Brief of the Methodology Used
Rossi et al. (2013) conducted a cohort study in 23 research centers that are situated in 10 different countries in Europe in accordance to the Helsinki Declaration. The study used a semi-quantitative questionnaire followed by statistical analysis in order to access the frequency of consumption and portion size of the food and beverage intake among the focus group. The nutrient and calorie intake was then subsequently calculated using a specific food composition database that has been designed in accordance to the particularities if the Greek diet.
A score (MDS) is given in order to access the conformity of the Mediterranean diet. 0 is assigned to minimal adherence of the diet while 9 is given for the maximum adherence. The GL is calculated via estimating the carbohydrate content of the servings multiplied by the average number of servings of that particular per day. This product is again multiplied with the foods glycaemic index (GI) (derived from the Foster Powell Table). Furthermore, the mode of cooking, food preservation are also taken into consideration to ascertain the GI.
Brief of the Findings
From the statistical analysis it showed that the Mediterranean diet lowers the diabetic risk and the GL/GI diet is associated with high diabetes risk.
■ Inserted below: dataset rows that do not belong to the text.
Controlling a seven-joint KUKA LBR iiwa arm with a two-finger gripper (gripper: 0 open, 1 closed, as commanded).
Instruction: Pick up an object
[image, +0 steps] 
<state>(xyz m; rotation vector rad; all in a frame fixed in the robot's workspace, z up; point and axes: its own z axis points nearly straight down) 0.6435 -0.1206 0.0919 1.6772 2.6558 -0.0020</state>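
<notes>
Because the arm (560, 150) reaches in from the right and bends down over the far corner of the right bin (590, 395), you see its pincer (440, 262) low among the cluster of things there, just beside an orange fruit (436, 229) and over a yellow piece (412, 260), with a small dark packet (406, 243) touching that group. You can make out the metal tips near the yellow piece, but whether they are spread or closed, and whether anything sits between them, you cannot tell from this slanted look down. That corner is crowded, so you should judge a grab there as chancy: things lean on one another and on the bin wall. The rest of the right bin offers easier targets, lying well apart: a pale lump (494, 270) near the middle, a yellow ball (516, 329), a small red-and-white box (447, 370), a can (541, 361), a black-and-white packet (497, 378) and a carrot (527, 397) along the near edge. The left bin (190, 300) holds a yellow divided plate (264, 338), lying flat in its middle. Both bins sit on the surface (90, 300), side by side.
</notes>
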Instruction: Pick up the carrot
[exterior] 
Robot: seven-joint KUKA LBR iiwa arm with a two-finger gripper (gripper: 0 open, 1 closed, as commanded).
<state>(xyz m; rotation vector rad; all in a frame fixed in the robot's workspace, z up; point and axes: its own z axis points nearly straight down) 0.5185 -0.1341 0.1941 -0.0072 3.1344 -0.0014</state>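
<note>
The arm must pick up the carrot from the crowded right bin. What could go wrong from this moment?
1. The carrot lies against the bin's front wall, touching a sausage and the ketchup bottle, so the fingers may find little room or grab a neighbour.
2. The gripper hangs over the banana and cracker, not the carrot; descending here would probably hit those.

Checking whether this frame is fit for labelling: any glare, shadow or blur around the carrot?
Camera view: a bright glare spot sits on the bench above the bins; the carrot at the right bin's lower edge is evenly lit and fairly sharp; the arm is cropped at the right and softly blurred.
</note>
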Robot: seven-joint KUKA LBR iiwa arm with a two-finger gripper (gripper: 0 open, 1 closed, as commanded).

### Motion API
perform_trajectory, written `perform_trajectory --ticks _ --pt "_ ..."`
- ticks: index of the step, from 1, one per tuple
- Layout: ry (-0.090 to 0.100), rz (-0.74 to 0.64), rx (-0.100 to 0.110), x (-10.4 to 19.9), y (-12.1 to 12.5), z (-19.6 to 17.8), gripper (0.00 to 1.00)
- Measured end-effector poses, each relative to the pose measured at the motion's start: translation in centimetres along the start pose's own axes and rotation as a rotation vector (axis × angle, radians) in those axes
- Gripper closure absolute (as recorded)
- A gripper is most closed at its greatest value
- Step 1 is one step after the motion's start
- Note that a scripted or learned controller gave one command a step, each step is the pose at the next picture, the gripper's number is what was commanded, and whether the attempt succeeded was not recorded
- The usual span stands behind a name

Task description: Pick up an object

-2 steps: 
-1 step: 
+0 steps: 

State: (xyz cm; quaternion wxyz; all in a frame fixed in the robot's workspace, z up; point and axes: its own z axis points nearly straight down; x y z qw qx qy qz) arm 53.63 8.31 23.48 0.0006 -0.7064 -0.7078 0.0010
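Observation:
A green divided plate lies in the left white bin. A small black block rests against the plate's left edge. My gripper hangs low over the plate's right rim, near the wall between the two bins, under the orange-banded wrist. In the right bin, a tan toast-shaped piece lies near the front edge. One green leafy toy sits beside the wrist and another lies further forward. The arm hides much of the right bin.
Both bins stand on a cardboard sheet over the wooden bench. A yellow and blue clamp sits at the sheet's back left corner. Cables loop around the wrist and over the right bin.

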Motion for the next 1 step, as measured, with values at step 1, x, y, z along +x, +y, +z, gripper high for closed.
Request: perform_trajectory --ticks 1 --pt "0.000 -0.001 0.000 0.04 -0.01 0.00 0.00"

Conclusion of the Research
The study showed that the affect of Mediterranean diet on diabetes control is not directly related with the weight control as in most of the Mediterranean people who follow the Mediterranean diet are not freed from obesity. The affect of Mediterranean diet on diabetes control is solely dependent on the dietary characteristics of the components included in the Mediterranean diet such as olive oil and vegetables.
Strength of the Research Paper
The study showed that the use of the olive oil is beneficial of the health as it generates the low risk of the Type Diabetes Mellitus. Olive oil, especially extra virgin olive oil is rich in mono-unsaturated fatty acids. The replacing trans and mono or poly saturated fatty acids with mono-unsaturated fatty acids has beneficial effect on the insulin sensitivity and hence will possibly reduce the susceptibility towards the development of the Type 2 Diabetes Mellitus (De Souza et al., 2015).
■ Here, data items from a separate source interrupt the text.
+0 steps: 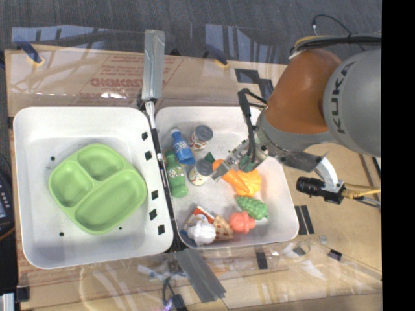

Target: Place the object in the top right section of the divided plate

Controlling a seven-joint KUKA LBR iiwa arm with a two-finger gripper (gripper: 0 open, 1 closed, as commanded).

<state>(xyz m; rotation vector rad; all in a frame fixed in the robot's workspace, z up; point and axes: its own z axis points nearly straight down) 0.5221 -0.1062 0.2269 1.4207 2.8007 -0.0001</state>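
While bottles (180,159), a can (203,135) and toy food (245,203) crowd the right bin (285,203), the end effector (235,164) hovers, grip unreadable.

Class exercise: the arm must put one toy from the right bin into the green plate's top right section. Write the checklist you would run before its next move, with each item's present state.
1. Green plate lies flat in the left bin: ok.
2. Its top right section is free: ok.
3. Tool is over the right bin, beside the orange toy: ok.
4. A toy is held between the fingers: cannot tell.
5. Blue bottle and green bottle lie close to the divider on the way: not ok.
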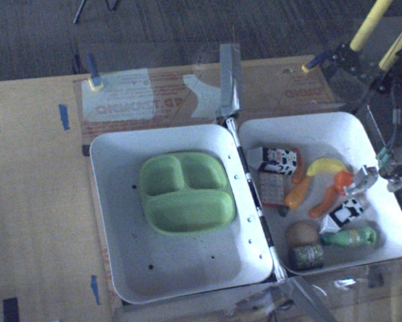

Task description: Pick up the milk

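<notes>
Two cow-patterned cartons sit in the right bin (369,132); the milk (348,212) lies near its right wall, just below-left of the hand (363,179), whose clenched-or-released state I cannot tell.

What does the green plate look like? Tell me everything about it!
The green plate is a rounded rectangle that looks like matte plastic. Raised ridges split it into three compartments: two small ones at the far side and one long one nearer the camera. It lies flat, right side up, near the middle of the left white bin, resting on the bin's floor. Nothing lies on it.
</notes>
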Robot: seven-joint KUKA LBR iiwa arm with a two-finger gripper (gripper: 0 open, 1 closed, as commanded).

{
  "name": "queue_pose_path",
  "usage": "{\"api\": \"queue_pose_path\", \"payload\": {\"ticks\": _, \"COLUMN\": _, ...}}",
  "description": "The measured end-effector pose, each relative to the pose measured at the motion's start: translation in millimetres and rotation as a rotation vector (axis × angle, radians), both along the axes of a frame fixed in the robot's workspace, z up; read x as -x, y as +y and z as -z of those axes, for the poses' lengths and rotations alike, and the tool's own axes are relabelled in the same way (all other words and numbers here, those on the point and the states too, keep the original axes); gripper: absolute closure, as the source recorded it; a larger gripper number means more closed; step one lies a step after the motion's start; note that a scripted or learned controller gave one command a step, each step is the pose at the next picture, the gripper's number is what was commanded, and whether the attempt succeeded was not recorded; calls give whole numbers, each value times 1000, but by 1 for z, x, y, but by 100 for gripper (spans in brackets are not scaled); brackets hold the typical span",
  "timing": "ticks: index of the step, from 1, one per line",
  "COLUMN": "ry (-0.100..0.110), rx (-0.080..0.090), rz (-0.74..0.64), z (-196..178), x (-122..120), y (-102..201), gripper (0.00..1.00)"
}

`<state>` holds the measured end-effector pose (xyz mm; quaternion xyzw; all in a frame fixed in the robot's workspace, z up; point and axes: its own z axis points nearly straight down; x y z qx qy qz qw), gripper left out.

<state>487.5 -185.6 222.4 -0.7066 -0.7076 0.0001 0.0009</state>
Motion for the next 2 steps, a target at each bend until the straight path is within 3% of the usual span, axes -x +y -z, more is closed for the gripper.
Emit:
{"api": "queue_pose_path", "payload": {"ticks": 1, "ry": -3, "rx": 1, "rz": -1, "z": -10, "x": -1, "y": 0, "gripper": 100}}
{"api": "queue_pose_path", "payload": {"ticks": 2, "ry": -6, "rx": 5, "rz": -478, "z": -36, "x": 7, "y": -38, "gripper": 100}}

Another important strength of the study was, it was based on the general population.
Limitations of the Research Paper
This limitation of the research paper is, it did not include the diabetic people in the survey and hence this particular research failed to elucidate the affect of the Mediterranean diet on the people who are already suffering from the disease. Such that it did not throw light on how the diet is decreasing the severity of the disease.
The research also failed to throw light on how olive oil, vegetables (principal components of the Mediterranean diet) is helping to decrease to susceptibility of the Type 2 Diabetes Mellitus as Mediterranean diet has no direct relation with obesity (one of the most important factors behind the development of the Type 2 Diabetes Mellitus (Martínez-González et al., 2012). Moreover, the cohort study failed to follow-up the weight of the participants while they are on Low GL and high Mediterranean diet and hence how weight is getting affected by the diet cannot be ascertained.
Furthermore, it was unclear on which component of the Mediterranean diet has contributed with the decrease in the susceptibility of the Type 2 Diabetes Mellitus was not elucidated.
The study was conducted with a small sample size and hence biased results can be generated (Bean, Stafford & Brashares, 2012).